══ Source data

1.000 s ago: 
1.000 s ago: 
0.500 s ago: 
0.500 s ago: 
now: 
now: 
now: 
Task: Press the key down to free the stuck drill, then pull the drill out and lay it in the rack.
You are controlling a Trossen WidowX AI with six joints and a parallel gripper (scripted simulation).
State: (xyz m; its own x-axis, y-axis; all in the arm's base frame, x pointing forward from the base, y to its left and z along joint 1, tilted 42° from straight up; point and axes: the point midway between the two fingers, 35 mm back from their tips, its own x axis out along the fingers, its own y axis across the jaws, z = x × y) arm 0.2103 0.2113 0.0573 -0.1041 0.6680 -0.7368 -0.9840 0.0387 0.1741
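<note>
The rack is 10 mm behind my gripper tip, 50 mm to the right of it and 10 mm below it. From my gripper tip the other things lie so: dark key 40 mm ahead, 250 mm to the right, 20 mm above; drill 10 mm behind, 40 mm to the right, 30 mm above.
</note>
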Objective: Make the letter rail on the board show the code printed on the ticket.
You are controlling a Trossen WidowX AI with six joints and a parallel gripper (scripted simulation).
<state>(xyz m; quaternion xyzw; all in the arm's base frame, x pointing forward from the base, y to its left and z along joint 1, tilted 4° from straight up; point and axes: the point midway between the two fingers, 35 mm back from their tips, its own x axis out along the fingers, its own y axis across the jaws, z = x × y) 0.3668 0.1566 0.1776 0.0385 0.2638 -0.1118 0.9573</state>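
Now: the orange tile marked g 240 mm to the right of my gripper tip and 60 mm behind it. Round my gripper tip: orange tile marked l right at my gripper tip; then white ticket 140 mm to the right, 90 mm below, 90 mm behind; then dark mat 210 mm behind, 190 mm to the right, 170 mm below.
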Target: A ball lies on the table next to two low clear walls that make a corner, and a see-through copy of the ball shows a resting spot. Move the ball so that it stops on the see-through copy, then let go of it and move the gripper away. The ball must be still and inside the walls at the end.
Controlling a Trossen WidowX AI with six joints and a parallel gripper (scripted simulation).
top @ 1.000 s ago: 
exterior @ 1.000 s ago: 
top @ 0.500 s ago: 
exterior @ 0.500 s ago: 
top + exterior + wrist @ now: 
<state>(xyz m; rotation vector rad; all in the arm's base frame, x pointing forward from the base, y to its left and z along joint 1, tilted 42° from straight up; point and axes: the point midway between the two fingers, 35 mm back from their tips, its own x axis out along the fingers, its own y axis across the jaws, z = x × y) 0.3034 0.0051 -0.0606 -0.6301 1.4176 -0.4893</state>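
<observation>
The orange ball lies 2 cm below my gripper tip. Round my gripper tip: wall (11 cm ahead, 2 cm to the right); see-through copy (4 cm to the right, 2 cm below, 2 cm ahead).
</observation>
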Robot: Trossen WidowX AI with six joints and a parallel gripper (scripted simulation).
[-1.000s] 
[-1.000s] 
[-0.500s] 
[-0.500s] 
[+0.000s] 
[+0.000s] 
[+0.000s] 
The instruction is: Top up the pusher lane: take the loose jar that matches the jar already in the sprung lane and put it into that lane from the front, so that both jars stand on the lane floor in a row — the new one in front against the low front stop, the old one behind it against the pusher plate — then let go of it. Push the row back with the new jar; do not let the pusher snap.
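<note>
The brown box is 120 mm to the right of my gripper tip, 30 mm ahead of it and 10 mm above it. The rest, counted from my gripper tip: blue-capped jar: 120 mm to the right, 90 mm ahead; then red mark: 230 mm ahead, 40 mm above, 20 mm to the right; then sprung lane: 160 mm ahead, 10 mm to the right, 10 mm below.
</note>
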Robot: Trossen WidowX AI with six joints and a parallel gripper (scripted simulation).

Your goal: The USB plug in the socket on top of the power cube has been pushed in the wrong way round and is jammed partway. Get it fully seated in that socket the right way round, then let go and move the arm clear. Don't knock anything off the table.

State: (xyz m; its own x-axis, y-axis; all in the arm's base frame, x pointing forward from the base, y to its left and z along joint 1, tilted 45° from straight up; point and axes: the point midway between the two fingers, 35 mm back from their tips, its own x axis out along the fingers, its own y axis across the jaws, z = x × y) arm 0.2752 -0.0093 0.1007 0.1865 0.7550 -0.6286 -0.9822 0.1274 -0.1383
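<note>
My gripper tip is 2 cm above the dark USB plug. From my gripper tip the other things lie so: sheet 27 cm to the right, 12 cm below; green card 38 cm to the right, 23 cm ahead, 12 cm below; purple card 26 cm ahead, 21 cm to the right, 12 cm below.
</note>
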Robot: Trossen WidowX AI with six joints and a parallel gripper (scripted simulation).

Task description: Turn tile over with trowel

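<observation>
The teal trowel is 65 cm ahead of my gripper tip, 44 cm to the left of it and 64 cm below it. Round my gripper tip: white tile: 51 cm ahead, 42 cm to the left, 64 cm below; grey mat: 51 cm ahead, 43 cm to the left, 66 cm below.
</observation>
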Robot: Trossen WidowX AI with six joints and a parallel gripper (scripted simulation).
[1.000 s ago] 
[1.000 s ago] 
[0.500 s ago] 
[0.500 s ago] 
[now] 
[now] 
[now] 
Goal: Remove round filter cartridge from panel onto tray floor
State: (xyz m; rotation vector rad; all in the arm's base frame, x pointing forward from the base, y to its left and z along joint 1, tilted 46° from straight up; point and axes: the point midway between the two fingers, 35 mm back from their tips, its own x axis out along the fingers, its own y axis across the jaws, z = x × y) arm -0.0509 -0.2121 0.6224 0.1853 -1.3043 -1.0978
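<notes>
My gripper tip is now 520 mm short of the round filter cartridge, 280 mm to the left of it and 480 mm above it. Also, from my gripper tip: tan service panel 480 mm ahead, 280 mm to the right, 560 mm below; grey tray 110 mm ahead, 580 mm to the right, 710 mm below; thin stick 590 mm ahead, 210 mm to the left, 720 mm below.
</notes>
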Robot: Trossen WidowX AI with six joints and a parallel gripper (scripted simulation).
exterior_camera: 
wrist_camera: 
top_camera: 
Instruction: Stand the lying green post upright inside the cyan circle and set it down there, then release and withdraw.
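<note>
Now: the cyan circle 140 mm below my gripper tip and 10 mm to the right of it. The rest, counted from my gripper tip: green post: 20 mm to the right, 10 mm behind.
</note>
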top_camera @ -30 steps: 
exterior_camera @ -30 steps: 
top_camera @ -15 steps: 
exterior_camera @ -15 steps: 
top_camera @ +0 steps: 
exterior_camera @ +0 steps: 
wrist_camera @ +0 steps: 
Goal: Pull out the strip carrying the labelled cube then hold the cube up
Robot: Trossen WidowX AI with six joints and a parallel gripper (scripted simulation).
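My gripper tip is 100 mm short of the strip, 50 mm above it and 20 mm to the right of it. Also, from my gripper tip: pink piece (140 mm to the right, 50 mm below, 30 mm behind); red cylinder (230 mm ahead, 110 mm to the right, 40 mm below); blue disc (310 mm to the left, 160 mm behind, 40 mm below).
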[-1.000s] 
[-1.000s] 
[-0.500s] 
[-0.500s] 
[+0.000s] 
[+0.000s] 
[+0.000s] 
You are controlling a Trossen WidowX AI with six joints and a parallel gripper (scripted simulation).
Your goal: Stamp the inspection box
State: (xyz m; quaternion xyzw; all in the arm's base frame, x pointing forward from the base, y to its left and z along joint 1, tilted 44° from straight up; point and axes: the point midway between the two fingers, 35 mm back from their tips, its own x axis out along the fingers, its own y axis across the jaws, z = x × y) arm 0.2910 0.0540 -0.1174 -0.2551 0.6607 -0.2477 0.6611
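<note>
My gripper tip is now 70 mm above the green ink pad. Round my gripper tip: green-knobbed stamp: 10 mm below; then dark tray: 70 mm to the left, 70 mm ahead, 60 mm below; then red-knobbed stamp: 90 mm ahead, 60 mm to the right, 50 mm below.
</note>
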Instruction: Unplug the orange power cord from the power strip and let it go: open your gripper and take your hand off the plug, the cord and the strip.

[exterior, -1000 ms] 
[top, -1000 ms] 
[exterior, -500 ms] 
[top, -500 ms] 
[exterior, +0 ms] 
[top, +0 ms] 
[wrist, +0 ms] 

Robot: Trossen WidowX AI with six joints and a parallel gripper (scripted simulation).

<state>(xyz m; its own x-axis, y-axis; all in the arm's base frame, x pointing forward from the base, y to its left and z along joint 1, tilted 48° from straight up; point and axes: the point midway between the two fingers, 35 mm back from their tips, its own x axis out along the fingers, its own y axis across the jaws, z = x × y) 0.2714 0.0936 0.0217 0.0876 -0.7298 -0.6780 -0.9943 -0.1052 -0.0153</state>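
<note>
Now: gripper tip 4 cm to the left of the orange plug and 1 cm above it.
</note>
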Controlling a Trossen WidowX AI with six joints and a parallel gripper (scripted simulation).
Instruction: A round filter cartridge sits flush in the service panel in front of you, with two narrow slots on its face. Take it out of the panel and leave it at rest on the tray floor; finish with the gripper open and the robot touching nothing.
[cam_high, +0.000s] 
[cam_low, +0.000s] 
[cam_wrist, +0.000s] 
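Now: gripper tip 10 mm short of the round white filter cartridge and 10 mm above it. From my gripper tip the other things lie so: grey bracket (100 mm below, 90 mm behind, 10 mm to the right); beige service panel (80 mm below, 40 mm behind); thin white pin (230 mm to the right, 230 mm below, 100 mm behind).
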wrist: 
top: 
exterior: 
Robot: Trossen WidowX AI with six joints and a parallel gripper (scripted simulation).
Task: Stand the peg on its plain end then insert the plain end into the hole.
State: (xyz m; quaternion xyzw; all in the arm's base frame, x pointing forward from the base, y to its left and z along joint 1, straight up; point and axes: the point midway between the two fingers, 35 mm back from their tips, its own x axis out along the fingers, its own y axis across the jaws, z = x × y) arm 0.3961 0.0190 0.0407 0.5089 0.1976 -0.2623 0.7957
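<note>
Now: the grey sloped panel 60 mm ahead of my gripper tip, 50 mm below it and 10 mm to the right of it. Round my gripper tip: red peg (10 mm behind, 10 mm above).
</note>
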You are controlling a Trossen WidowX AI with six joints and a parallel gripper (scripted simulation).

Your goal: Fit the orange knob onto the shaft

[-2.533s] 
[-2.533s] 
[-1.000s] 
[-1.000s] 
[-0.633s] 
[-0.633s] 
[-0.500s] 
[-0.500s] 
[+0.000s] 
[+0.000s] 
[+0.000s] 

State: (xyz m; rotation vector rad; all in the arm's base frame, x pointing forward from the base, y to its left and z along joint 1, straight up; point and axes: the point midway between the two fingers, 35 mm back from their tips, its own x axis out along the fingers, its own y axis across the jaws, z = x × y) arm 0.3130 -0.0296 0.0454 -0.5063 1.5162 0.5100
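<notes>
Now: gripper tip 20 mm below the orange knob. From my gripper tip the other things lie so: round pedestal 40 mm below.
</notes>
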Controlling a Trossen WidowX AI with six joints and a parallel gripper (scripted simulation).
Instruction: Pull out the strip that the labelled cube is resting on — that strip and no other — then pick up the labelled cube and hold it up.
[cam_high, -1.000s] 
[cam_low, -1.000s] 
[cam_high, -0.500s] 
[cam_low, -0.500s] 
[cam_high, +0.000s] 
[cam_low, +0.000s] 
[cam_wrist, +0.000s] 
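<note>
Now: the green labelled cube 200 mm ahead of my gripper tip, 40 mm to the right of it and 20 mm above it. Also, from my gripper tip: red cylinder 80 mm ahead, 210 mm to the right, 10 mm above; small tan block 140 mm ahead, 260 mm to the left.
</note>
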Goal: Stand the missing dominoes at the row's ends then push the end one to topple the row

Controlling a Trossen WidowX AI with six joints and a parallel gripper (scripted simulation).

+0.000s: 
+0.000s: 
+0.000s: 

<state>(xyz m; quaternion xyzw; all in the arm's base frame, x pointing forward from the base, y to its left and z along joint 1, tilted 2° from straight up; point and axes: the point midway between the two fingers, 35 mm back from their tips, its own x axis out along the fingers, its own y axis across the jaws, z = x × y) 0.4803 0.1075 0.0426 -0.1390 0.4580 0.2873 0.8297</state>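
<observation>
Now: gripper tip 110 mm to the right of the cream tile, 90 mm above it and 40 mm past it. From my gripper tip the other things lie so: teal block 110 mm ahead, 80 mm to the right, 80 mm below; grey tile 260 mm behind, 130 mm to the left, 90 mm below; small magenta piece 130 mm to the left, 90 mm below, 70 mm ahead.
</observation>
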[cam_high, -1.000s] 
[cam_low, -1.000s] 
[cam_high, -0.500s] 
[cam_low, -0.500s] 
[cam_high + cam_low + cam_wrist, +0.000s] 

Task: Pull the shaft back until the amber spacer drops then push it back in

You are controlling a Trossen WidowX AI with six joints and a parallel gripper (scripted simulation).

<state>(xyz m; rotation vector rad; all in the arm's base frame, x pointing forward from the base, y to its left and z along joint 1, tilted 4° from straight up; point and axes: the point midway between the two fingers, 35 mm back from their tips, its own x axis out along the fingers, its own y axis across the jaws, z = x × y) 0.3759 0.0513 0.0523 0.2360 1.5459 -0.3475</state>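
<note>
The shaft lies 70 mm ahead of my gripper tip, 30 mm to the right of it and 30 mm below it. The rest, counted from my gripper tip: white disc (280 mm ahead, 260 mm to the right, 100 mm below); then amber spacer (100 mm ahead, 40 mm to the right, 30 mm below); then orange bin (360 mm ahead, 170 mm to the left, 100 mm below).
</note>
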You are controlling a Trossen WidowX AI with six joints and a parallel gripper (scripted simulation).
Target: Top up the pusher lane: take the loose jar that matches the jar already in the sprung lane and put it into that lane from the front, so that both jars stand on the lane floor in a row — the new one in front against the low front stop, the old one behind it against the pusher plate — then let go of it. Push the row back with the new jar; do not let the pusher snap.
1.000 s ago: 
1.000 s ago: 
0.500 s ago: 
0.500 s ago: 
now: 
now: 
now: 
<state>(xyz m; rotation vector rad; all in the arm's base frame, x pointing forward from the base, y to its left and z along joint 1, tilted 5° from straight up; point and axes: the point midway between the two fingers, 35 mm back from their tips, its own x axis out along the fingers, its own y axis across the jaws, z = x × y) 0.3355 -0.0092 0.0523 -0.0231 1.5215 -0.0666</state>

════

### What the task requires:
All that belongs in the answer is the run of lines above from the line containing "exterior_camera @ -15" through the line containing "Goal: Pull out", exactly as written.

### Final answer:
exterior_camera @ -15 steps: 
top_camera @ +0 steps: 
exterior_camera @ +0 steps: 
wrist_camera @ +0 steps: 
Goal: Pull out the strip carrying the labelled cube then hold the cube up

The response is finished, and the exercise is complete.